- [What is needed]:
Restate the data below word for word, and let no image into your version.
[Information supplied — start]
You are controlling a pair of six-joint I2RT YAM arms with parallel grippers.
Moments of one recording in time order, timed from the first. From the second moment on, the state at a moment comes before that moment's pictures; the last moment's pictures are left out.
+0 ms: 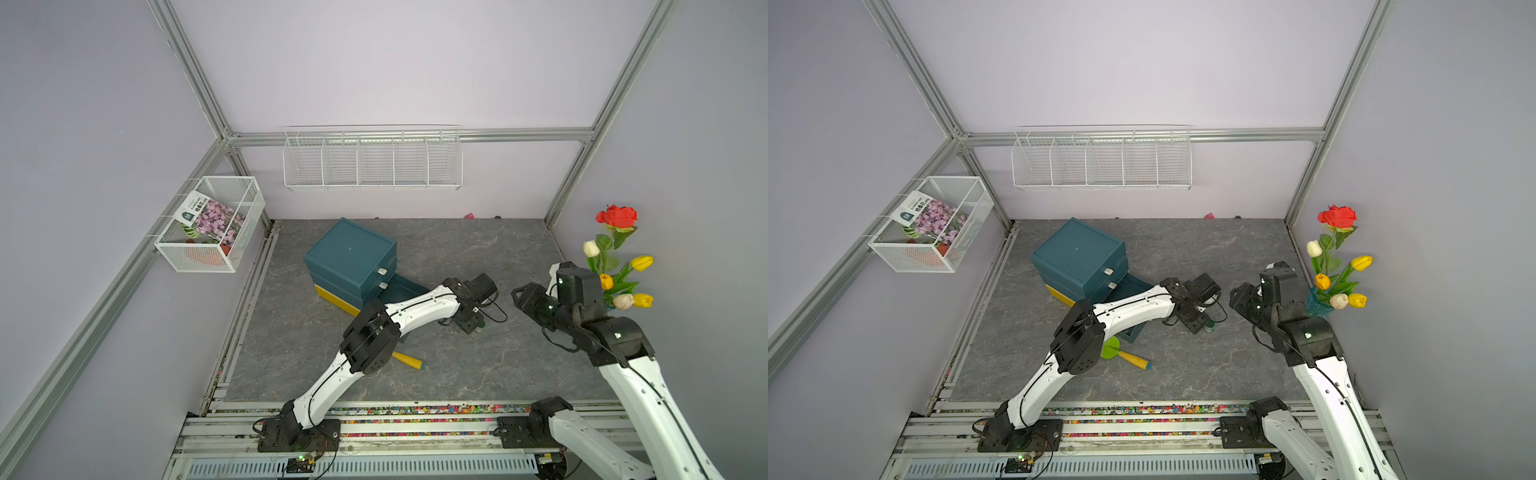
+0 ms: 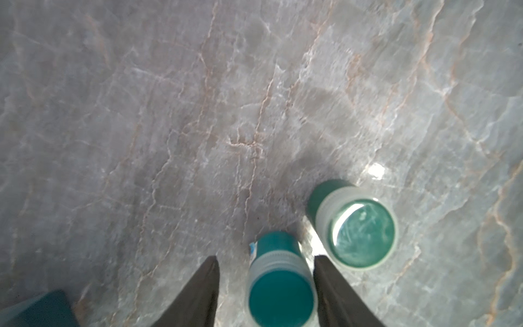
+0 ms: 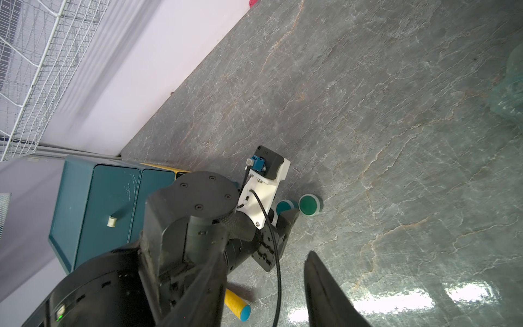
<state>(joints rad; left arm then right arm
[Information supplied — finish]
- [Task answer]:
You are controlling a pair of six-joint I2RT YAM arms with parallel grippers.
Moments of one recording in time order, timed from the first. From the second moment on, the state at a moment comes before that moment's pictures; the last moment's pictures are left out.
+0 ms: 
+0 ms: 
+0 ms: 
<state>(joints rad; left arm then right arm

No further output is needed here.